Pretendem-se raciocínios curtos e imediatos orientados para o resultado mais eficiente no curto prazo e que encaixa na ideia de encurtamento do tempo e na obtenção da eficiência. Não se pretendem analises muito profundas, daí as noticias serem curtas e rápidas sem grande enquadramento e estrategicamente colocadas para servirem um objectivo: informar e construir uma opinião pública que não ponha em causa a ordem vigente. Promoção de evasões sociais consumíveis facilmente: um programa de televisão onde se apresenta a opinião de terceiros, um reality show aludindo à intimidade humana no grande ecrã, um jogo no computador ou até no telemóvel, com aplicações de fácil acesso com objectivos mais ou menos acessíveis de progressão no jogo e por isso atractivo e viciante. As aplicações que envolvem jogos e internet tem ainda outros perigos, nomeadamente a aceitação de termos onde se cedem dados e informações pessoais a empresas privadas sem que haja um controlo sobre o que é feito com tais informações e sem que haja uma legislação eficiente acerca disso.

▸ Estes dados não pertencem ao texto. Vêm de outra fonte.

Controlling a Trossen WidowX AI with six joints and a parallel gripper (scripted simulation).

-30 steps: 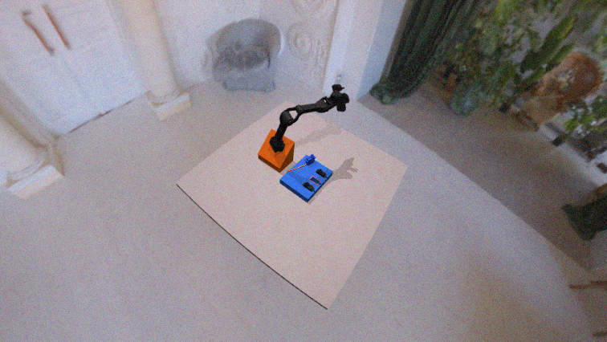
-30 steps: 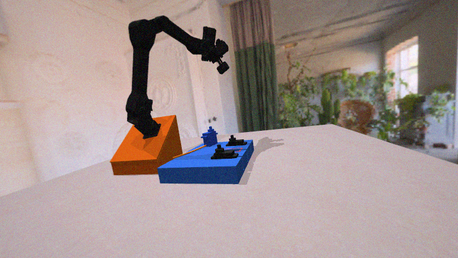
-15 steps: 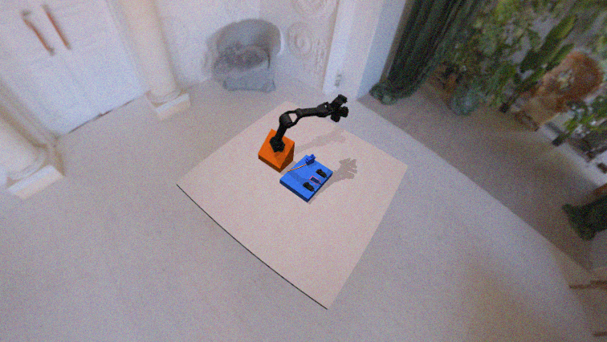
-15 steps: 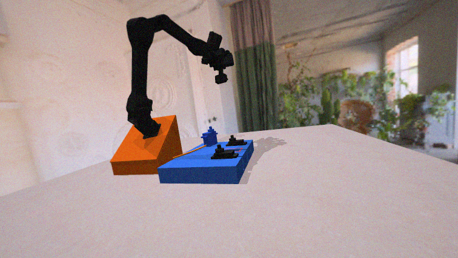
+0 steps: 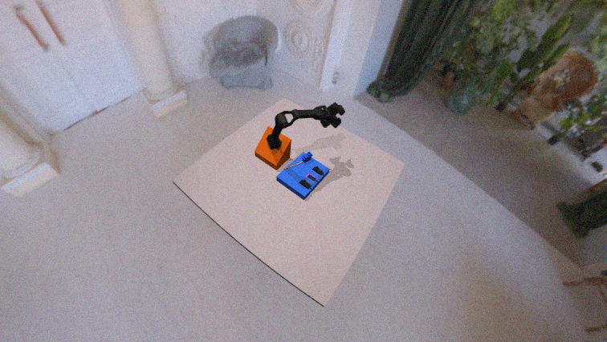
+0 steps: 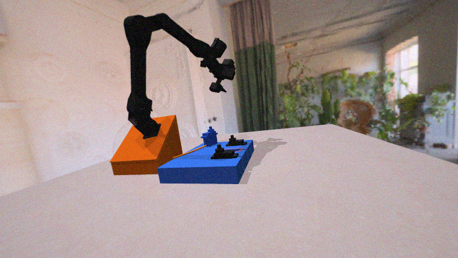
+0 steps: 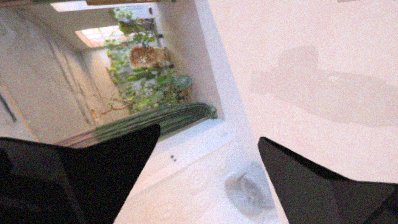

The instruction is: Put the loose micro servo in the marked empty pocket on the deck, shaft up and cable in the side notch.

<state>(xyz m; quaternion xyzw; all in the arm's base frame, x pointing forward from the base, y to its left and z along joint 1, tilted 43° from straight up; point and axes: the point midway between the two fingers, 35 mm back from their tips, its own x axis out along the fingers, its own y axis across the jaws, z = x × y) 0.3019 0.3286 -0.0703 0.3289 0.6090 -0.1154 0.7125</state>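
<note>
My gripper tip is now 80 mm past the blue deck, 350 mm to the left of it and 300 mm above it.
</note>
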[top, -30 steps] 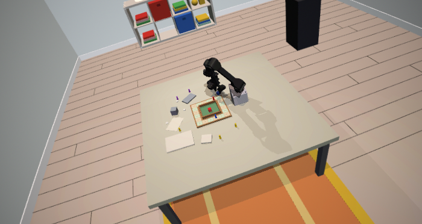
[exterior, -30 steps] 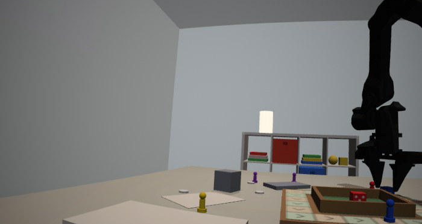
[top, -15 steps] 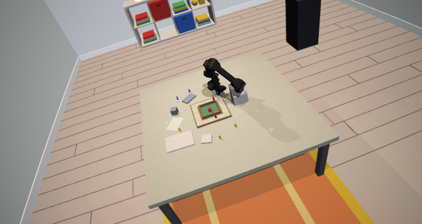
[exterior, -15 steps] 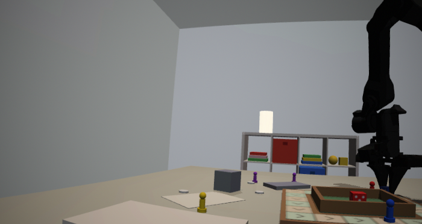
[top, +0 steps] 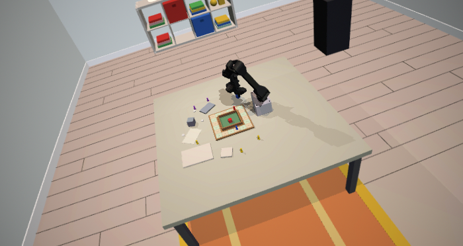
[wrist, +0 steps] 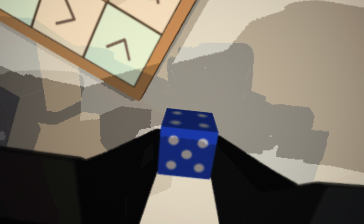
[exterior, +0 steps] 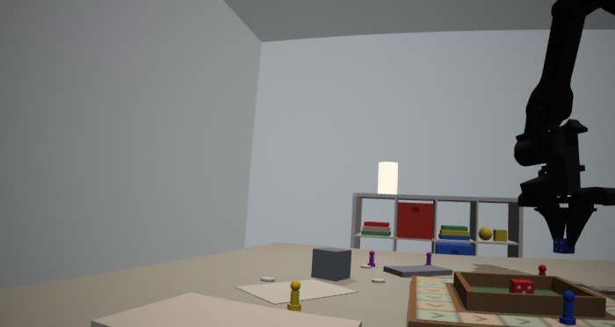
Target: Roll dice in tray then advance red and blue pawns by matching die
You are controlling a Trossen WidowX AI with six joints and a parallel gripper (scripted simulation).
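Right now my gripper tip is 6 cm short of the red pawn, 7 cm to the right of it and 4 cm above it. Also, from my gripper tip: blue pawn 10 cm ahead, 29 cm to the left, 4 cm below; grey slab 26 cm ahead, 7 cm to the right, 6 cm below; die 13 cm ahead, 19 cm to the left, 4 cm below.
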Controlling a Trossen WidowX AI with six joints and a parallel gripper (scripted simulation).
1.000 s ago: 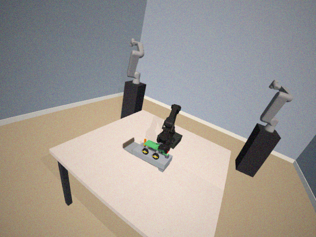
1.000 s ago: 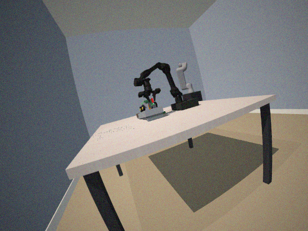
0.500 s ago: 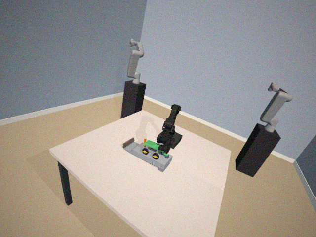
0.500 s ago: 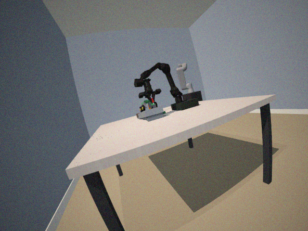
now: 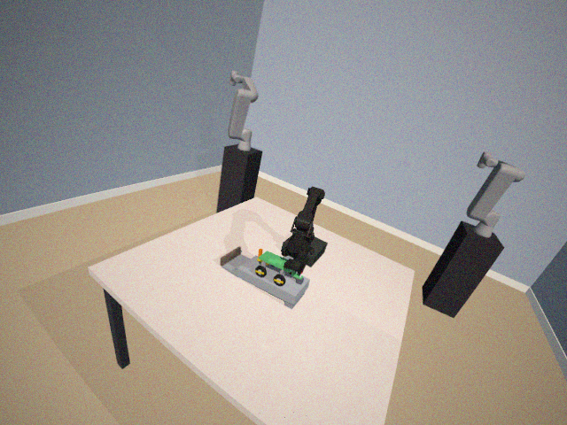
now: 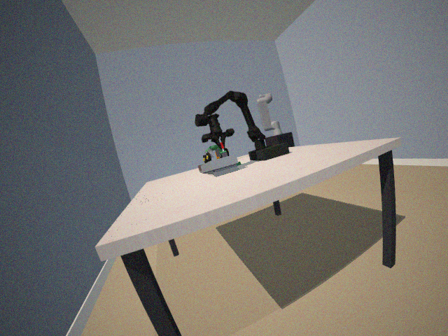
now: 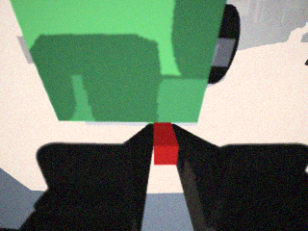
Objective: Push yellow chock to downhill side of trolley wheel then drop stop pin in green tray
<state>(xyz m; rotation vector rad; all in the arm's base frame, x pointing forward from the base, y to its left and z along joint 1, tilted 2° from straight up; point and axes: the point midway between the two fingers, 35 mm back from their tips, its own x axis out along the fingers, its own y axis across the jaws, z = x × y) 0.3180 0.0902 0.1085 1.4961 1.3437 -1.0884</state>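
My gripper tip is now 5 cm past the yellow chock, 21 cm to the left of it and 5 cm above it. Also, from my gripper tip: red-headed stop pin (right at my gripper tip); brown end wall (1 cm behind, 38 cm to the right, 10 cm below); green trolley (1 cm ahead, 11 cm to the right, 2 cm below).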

Grande parte do que nos é hoje oferecido gratuitamente e de fácil acesso não o é tão gratuitamente e de uma forma ou de outra, mais tarde ou mais cedo, saberemos a conta. A tecnologia está popularizada mas apenas parcialmente socializada. Os meios e os fins da tecnologia, os produtos finais consumidos e vendidos ainda não servem a maioria da população na medida em que quem os controla tem interesses bem diferentes de quem os consome. A distracção de um simples e mero jogo inofensivo que ganha milhões de fãs deve levar-nos a pensar além do Pikachu.
Posted on Agosto 4, 2016, in Deriva, Heróis da BD, Teorias da Conspiração. Bookmark the permalink. 3 comentários.
A alienação é essencial para a subjugação das massas aos interesses e poderes de certas elites. O próprio sistema de ensino tem vindo a ser artilhado para criar esta forma superficial de estar e de ser.
No passado era necessária força bruta controlada, hoje em dia, com o aumento da qualificação, é preciso controlar os seus cérebros, ou pelo menos aquilo com que mais tempo o ocupam quando não estão a trabalhar. Há que evitar revoluções e nada melhor do que o entretenimento constante para alhear da realidade.
É exactamente isso! E o sistema de ensino é uma poderosa alavanca que fomenta a forma de pensar dentro da caixa do que nos é imposto.
“A banalização das artes e da literatura, o triunfo do jornalismo sensacionalista e a frivolidade da política são sintomas de um mal maior que afeta a sociedade contemporânea: a ideia temerária de converter em bem supremo a nossa natural propensão para nos divertirmos. No passado, a cultura foi uma espécie de consciência que impedia o virar as costas à realidade. Agora, atua como mecanismo de distração e entretenimento. A figura do intelectual, que estruturou todo o século XX, desapareceu do debate público. Ainda que alguns assinem manifestos e participem em polémicas, o certo é que a sua repercussão na sociedade é mínima. Conscientes desta situação, muitos optaram pelo silêncio. Uma duríssima radiografia do nosso tempo e da nossa cultura, pelo olhar inconformista de Mario Vargas Llosa.”